In some embodiments, small amounts of thermite, are placed in a
fracture as a method of increasing the overall temperature of the
fluid in the fracture in order to initiate or catalyze secondary
reactions in the fracture or wellbore. As an example, for low
temperature carbonate formations (for example about 79.degree. C.
(about 175.degree. F.)), small amounts of thermite can be
distributed throughout a recently created hydraulic fracture and
then activated to increase the temperature of the fracturing fluid
that also contains solid acid-precursor pellets such as polylactic
acid (PLA) pellets.
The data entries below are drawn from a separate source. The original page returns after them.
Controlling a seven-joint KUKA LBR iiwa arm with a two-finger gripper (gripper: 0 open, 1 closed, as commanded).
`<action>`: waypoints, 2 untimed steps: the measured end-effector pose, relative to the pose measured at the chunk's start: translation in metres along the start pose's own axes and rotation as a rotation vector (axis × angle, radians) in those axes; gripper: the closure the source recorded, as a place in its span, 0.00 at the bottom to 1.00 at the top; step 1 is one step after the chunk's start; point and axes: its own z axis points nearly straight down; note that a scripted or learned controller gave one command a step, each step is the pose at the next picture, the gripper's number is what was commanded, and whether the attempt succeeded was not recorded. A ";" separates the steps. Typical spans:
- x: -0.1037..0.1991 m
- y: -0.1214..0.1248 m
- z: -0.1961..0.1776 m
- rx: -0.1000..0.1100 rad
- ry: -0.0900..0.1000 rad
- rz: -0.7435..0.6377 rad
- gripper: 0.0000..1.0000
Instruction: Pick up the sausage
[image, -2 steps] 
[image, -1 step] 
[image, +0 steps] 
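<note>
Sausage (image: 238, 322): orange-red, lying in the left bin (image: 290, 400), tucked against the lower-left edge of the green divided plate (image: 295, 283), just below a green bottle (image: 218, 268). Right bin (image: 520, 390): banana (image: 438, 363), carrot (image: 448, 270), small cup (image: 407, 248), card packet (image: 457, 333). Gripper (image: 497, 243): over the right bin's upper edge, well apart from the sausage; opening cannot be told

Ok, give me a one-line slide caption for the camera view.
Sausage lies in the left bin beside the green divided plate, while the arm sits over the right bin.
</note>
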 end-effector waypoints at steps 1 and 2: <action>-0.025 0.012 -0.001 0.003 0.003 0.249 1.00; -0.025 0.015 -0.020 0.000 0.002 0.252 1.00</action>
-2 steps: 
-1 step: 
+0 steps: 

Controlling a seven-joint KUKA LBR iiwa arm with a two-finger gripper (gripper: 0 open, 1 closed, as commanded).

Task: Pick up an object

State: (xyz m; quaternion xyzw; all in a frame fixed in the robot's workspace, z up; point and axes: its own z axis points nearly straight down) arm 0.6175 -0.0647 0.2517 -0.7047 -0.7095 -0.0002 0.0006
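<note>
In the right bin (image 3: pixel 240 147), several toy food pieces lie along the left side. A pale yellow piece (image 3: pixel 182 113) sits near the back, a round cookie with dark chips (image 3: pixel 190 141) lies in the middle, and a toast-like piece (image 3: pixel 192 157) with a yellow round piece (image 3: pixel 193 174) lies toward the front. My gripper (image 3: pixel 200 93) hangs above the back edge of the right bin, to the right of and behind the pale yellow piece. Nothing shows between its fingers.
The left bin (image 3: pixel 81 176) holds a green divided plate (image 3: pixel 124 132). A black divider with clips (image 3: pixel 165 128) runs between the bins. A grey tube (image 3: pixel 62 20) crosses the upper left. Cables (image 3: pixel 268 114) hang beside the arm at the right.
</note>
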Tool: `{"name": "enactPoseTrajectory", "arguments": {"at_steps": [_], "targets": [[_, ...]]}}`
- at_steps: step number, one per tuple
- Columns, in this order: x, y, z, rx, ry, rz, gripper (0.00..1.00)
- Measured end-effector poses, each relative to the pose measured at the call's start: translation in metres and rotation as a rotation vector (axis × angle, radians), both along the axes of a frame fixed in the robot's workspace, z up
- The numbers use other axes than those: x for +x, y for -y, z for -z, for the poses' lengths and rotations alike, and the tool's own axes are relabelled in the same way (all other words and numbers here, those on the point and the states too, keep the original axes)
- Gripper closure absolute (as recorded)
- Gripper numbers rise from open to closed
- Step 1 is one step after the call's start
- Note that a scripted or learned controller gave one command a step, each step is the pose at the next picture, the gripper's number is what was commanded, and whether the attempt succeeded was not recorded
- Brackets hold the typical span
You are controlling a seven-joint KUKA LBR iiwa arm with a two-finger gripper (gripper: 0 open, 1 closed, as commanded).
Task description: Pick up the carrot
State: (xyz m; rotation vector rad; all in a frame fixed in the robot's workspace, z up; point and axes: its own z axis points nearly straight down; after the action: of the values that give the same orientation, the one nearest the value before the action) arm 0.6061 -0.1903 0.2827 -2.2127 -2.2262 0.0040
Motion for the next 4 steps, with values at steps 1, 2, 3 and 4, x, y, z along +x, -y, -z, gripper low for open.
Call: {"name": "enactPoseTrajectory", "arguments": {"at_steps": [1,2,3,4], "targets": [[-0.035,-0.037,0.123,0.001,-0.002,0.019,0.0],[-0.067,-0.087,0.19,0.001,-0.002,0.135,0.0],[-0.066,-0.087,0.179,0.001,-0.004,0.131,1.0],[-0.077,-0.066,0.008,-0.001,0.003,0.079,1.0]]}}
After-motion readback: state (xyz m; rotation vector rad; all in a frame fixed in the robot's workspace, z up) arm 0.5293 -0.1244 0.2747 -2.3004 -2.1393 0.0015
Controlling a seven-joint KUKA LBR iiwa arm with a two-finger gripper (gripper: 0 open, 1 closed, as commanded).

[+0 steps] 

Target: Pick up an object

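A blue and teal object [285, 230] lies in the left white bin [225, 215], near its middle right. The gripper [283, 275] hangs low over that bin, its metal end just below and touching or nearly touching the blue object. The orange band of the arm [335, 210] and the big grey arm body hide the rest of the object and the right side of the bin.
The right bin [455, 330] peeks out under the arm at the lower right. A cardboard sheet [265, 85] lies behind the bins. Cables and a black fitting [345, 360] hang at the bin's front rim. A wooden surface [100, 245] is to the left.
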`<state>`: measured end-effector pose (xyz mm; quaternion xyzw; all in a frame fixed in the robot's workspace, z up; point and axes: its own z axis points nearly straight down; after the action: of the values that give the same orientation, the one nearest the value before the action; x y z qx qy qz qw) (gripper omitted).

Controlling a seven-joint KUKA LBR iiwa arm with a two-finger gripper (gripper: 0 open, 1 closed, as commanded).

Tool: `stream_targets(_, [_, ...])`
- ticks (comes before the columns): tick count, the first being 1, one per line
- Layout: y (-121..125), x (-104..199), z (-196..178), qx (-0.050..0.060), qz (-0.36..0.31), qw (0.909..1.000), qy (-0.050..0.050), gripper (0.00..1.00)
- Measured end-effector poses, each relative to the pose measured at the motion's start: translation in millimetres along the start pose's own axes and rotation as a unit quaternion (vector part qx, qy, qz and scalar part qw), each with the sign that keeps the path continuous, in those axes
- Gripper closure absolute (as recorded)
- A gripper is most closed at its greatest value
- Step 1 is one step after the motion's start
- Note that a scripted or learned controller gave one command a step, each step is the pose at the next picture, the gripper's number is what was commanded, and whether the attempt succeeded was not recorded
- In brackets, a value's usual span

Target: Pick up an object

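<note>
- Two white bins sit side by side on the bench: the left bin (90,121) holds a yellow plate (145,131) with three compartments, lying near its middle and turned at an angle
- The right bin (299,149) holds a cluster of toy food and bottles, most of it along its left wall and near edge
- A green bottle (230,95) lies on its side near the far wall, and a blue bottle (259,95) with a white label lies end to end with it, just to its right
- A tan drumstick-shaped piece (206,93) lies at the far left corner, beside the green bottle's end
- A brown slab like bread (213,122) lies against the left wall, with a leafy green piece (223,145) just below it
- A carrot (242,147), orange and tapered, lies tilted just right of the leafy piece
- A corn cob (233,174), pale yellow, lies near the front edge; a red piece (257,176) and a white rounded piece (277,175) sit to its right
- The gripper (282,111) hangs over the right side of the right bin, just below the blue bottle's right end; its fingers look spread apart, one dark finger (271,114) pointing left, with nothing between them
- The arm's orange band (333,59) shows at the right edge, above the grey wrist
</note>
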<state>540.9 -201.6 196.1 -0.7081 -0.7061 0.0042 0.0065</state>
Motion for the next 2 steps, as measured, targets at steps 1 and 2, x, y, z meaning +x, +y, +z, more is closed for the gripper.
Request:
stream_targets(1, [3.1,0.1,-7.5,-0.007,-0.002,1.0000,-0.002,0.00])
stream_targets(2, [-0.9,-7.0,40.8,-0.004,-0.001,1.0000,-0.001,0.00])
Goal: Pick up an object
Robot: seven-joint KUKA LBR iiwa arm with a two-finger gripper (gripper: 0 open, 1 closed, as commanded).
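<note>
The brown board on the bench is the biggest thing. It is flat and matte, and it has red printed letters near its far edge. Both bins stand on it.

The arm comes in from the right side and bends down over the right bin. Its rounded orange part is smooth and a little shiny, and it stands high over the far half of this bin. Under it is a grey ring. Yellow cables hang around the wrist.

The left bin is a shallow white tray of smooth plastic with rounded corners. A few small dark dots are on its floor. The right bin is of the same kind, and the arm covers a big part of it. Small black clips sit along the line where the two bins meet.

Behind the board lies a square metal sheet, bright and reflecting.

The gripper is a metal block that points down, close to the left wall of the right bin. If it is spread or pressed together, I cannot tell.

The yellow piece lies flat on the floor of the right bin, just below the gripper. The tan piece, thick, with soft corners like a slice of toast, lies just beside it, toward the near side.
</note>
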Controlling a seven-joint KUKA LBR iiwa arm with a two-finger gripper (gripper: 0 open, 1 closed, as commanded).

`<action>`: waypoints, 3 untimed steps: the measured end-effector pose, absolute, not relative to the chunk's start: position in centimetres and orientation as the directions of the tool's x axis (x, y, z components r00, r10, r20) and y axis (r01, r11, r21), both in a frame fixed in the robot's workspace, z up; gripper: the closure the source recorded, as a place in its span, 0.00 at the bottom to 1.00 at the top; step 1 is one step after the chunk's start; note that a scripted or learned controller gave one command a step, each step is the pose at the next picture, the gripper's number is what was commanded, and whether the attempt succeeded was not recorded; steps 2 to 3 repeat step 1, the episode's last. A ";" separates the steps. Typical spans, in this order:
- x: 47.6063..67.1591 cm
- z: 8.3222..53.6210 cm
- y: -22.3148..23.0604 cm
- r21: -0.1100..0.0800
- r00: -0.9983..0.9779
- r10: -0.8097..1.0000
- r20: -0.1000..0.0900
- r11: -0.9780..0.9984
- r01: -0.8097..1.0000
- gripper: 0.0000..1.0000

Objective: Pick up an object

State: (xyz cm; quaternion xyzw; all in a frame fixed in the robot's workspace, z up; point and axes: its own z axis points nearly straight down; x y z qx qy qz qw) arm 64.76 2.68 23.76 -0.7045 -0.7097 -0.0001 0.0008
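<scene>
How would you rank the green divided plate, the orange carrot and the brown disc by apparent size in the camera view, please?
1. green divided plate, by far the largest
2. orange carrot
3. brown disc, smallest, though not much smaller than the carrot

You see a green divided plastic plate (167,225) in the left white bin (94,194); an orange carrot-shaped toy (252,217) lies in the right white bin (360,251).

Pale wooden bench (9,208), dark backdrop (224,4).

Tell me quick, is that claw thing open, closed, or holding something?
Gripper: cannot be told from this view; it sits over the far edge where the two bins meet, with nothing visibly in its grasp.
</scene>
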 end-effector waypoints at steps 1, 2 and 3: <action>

The increased temperature allows the PLA to
convert to lactic acid that etches the carbonate walls of the
fracture and creates a highly conductive channel. Other solid
acid-precursors are well known and may be used. As a second
example, oxidizers may require heat to initiate the reaction
required to breakdown polymers used as fracturing fluids. Small
amounts of thermite could again be distributed throughout a
recently created fracture and then activated to activate the
oxidation reaction. This type of activation could take place in a
well having a temperature below 52.degree. C. (about 125.degree.
F.) where ammonium persulfate is added as the oxidizing
breaker.
Small amounts of isotopic elemental tracers, for example
radioactive strontium, may be included in the thermite mixture.
Detection of these materials in produced fluids is used to evaluate
the performance of the treatment.
Although the preceding description has been described herein with
reference to particular means, materials and embodiments, it is not
intended to be limited to the particulars disclosed herein; rather,
it extends to all functionally equivalent structures, methods and
uses, such as are within the scope of the appended claims.